Establishing a Culture of Communication

You probably wouldn’t disagree with the popular phrase, “Communication is key.” But how well are you actually acting on it? If your staff, volunteers or boss were asked to grade you, how would you fare?

Communication can mean the difference between support, cooperation and cohesion—and not. It can unite teams or divide them. And understanding not only the power of communication, but being able to honestly evaluate your current situation, can make your team stronger and more effective.

COMMUNICATION ESTABLISHES TRUST

No one needs to tell you that trust is the foundation for any good relationship, whether that’s at home or at work. And leaders that communicate well with those on their team will build confidence.

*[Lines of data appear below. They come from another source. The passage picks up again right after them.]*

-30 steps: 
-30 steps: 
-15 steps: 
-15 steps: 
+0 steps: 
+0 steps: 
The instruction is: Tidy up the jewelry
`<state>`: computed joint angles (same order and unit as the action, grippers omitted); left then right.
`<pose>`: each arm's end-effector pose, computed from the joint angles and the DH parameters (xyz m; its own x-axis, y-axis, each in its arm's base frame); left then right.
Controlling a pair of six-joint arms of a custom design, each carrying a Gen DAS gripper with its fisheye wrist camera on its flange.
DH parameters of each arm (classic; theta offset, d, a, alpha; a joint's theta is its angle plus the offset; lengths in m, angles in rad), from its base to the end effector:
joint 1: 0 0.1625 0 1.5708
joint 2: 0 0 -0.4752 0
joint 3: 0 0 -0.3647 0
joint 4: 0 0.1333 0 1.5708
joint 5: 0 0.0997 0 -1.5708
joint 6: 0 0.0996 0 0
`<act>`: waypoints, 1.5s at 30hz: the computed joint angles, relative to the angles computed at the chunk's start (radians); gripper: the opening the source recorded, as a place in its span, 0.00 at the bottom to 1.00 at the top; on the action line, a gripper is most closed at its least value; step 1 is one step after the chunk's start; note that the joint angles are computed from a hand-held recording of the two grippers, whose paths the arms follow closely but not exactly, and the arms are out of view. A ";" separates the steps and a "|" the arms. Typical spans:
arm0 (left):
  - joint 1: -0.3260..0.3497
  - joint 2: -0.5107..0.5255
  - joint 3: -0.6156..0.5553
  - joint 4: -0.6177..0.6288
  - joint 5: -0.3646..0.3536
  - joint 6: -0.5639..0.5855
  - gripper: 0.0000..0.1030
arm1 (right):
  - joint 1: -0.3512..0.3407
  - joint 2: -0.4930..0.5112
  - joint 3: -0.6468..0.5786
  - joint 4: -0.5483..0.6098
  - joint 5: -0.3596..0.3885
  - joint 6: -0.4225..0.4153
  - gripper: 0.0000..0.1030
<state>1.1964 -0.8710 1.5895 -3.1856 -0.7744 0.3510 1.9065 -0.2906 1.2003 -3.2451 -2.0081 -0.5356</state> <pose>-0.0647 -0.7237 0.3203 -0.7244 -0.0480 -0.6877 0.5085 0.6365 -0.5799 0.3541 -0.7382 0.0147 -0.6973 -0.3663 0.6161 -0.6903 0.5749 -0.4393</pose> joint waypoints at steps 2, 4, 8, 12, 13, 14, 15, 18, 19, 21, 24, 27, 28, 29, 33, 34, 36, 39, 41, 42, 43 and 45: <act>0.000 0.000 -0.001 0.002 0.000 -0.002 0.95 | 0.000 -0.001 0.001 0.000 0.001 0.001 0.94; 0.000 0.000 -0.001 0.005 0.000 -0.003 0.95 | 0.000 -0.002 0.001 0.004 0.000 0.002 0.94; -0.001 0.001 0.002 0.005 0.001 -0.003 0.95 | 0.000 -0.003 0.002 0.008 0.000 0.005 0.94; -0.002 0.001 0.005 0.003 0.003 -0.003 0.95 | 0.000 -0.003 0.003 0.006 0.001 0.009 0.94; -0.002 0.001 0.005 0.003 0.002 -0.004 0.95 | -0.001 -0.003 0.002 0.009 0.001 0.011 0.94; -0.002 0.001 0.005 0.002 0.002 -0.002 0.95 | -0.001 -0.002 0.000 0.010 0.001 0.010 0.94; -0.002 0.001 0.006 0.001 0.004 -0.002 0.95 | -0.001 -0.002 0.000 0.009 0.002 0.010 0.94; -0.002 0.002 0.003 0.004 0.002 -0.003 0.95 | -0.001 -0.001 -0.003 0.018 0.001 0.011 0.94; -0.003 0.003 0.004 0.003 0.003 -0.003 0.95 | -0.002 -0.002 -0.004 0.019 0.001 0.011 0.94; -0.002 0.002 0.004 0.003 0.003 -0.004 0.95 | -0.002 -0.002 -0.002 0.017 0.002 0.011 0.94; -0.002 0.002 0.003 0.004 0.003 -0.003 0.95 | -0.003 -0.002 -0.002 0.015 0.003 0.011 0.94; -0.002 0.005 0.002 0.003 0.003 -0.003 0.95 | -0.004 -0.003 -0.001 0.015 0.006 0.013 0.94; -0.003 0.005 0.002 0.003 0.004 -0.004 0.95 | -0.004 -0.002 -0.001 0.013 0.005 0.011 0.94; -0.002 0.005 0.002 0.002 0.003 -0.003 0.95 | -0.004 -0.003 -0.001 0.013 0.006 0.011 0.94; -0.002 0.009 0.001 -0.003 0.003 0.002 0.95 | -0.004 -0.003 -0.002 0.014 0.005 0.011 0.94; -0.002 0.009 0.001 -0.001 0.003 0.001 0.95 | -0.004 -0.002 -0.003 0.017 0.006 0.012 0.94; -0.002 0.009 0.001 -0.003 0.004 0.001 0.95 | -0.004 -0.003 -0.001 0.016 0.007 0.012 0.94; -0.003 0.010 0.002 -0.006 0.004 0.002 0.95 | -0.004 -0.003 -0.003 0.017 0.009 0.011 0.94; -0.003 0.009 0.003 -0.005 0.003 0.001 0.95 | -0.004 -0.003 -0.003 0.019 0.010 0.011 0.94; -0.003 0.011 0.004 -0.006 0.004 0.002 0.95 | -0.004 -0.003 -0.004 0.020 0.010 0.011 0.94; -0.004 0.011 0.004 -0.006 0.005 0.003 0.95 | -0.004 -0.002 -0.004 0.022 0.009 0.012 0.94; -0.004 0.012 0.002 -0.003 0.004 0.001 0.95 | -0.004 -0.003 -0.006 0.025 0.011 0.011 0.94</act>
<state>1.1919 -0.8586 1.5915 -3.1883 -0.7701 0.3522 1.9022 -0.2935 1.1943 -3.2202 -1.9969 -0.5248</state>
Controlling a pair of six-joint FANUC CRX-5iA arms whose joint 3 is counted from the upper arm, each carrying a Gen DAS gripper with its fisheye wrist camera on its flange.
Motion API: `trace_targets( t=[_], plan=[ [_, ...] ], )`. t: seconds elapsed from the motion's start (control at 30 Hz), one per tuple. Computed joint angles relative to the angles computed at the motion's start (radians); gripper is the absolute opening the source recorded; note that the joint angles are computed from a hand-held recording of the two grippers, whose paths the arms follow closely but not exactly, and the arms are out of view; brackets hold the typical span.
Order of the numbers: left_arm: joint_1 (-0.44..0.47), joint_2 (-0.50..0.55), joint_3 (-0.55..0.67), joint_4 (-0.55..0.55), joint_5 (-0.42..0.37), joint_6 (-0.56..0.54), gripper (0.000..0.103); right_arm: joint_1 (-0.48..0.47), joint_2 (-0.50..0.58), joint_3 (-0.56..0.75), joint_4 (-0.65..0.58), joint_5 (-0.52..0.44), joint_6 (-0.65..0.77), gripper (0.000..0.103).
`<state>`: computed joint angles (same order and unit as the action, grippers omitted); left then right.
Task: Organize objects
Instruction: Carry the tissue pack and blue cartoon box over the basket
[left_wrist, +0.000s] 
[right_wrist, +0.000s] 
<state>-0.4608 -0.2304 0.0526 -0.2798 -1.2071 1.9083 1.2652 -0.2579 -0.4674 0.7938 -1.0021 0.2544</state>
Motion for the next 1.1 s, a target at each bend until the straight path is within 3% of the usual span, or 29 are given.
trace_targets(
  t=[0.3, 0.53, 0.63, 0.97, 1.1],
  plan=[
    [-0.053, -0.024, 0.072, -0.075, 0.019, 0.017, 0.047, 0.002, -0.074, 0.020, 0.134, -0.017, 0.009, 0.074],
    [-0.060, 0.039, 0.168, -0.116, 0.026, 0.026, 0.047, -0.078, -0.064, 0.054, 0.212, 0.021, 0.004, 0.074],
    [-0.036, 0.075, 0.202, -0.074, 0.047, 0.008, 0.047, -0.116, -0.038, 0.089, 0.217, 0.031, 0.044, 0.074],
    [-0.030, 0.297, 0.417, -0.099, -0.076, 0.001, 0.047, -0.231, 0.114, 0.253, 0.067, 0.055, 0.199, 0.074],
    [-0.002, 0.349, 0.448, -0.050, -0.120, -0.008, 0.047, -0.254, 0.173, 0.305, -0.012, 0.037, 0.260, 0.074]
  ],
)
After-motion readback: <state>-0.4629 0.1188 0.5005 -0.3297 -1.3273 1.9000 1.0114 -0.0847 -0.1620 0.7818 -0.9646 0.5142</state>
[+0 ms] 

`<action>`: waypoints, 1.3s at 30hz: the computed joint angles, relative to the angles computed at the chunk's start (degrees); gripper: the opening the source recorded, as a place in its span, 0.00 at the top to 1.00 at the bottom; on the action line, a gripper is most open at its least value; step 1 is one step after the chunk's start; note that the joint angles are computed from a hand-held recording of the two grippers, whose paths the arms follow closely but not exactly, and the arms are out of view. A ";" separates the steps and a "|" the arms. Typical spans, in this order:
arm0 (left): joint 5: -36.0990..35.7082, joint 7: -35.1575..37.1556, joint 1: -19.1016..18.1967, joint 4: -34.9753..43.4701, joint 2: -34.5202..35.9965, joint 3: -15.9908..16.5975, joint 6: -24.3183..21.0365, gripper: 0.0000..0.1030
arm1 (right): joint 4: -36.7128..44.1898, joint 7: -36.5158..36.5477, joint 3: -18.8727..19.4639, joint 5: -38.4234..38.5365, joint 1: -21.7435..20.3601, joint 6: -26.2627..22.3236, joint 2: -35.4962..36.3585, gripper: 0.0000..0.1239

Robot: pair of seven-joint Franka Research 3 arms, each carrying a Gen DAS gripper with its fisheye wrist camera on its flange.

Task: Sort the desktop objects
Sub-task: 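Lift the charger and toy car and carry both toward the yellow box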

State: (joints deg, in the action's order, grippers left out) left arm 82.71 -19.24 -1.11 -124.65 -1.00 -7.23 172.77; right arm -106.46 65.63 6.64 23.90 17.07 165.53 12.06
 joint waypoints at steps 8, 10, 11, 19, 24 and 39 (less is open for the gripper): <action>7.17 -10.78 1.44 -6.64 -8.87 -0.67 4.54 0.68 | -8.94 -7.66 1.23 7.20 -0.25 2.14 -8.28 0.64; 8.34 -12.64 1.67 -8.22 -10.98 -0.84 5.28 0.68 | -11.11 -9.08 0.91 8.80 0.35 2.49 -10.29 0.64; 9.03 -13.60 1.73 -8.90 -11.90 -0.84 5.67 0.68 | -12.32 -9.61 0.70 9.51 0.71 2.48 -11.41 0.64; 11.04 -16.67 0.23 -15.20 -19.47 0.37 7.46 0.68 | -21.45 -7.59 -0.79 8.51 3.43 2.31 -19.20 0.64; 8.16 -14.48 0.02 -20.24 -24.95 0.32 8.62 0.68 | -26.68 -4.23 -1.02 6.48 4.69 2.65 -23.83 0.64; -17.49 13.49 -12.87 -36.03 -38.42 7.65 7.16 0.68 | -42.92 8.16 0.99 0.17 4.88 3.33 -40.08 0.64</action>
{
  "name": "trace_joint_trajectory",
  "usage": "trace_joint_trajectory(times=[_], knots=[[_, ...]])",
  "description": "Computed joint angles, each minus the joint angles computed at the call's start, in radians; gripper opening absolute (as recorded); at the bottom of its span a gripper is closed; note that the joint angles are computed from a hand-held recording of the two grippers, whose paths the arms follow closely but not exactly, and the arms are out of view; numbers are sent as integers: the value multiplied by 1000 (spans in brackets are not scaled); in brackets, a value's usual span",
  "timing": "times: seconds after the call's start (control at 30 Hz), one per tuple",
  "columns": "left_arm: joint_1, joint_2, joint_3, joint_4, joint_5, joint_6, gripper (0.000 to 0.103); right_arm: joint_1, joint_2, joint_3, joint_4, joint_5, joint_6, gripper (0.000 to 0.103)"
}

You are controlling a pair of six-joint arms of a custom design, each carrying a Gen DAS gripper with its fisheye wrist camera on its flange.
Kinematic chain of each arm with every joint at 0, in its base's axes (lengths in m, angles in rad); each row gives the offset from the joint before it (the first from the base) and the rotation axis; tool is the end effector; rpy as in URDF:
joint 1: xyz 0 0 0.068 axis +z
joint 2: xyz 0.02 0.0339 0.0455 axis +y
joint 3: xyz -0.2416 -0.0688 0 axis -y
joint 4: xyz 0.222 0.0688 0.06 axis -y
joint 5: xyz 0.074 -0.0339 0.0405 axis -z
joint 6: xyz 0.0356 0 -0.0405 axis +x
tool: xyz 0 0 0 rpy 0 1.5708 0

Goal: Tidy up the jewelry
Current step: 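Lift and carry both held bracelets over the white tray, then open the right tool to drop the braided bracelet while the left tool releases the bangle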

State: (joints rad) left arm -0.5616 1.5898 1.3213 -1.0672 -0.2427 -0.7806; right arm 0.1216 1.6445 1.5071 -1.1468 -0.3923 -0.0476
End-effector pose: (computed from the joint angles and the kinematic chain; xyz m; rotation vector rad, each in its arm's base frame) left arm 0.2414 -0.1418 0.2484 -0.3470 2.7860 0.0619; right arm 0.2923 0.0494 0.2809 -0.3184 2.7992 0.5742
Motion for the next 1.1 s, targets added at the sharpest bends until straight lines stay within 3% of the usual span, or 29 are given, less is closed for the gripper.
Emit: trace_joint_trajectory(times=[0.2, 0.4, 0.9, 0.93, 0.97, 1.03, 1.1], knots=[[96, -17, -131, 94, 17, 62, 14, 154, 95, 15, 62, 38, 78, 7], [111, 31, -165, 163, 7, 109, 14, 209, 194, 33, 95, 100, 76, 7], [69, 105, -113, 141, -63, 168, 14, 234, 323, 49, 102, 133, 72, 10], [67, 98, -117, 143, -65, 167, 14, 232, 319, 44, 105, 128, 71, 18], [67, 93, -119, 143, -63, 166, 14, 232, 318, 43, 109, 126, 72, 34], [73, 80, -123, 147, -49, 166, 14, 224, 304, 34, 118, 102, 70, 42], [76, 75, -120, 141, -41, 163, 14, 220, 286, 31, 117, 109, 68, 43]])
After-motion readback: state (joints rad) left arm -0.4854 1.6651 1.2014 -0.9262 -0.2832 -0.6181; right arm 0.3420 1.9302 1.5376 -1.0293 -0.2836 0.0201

Most of us tend to think that we shouldn’t bother people with too much information, so we withhold it completely or only release it in large amounts. And while it’s true that you don’t want to bombard your team, releasing information regularly will be appreciated. It shows them that you recognize their important contribution and want them to stay updated on all relevant aspects. Communicating to your team shows that you value them. And we are more likely to trust those who value us.

COMMUNICATION ESTABLISHES AUTHORITY

The person who answers questions is often the person with authority, and this may or may not be the actual leader. But if you’re the head honcho, you need people to come to you for answers, issues and feedback.

Creating a culture of communication is actually one of the easiest ways to address this topic. To manage teams effectively, there should be a point person or people for information to flow through. And if you’re the one who has proven themselves to not only have the information, but distribute it and follow up on it, people will naturally come to you as the expert and authority.

COMMUNICATION ESTABLISHES A SYSTEM

In this instance, a system is actually two-fold. First, you need a logistical system for communicating with your team. Examples could include good, old-fashioned email, an email service provider like MailChimp, a Facebook Group, a project management system like Slack, a Google Site, or a volunteer system like Planning Center. Take your group’s unique personality into consideration. And for anything outside of email, adequately train them on it and their role, as well as any expectations. The effectiveness of the tool will also rest squarely on your shoulders as the leader. Give it time to take effect, and after three or six months, evaluate with your group to make sure you took the best route.

The second implication of “system” in this respect relates to the expectations, either explicit or implied, that are created as a result of creating a culture of communication. For example, you can state the frequency from which they’ll hear from you, what kind of information they should expect, what they should do with the information, and the purpose for creating a new system. On the implied side, it may take some time to build. But with consistency, you’re reinforcing to your team that they can trust you, you have the authority, you recognize and appreciate their value, and that good communication matters to you. These things will serve your team well, and also make them feel like they have a voice that will be heard.

And if all of that doesn’t convince you, think about it this way: Others notice your team’s communication, and your communication as a leader. What you do, or don’t do well, will always be observed by others. Creating a culture of communication can mean more volunteers, additional staff, less turnover, and financial or moral support from those above and below you. You’ll need all those things to do your job well, which means serving your mission and the ministry well. It’s hard to communicate to our world and community about who we are and what we believe if we can’t adequately communicate with each other.